Supplied data
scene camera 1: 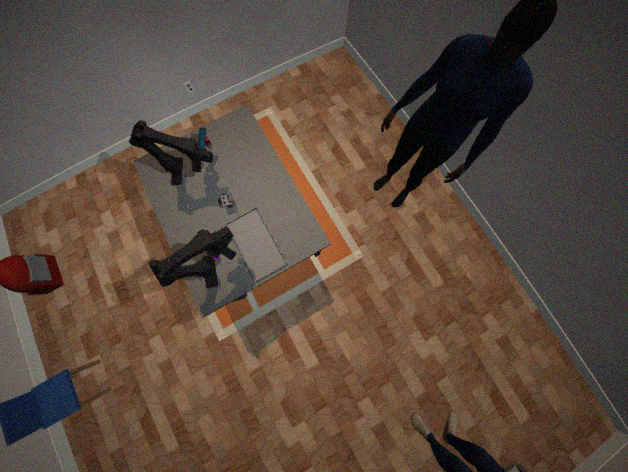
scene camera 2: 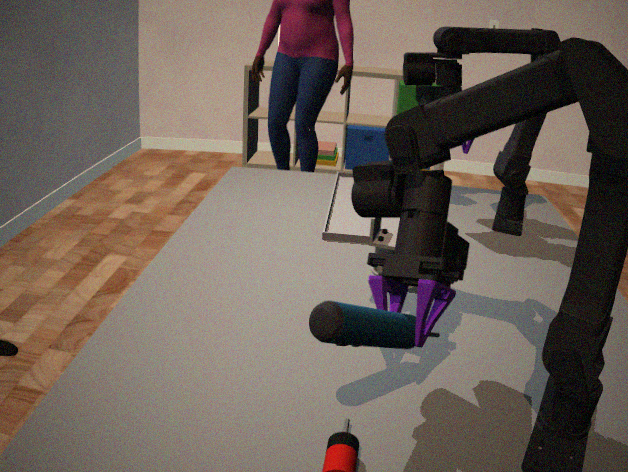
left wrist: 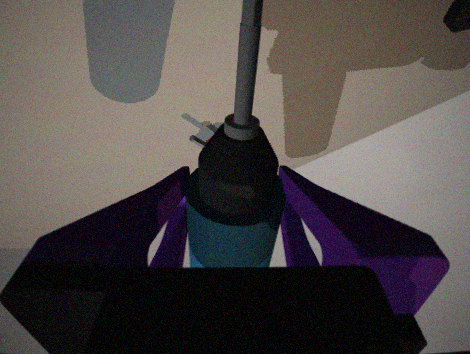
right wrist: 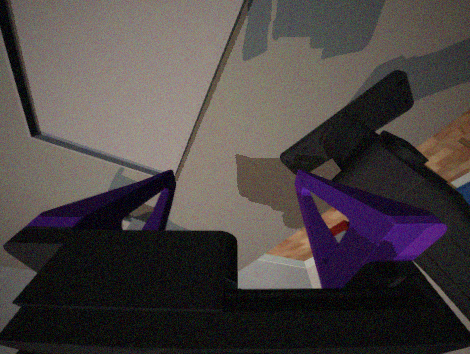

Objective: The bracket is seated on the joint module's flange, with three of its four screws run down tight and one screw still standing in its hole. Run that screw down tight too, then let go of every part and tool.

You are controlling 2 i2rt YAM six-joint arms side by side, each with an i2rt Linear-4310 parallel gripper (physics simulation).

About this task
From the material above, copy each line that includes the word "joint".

Answer space
Objective: The bracket is seated on the joint module's flange, with three of its four screws run down tight and one screw still standing in its hole. Run that screw down tight too, then let go of every part and tool.
You are controlling 2 i2rt YAM six-joint arms side by side, each with an i2rt Linear-4310 parallel gripper (physics simulation).

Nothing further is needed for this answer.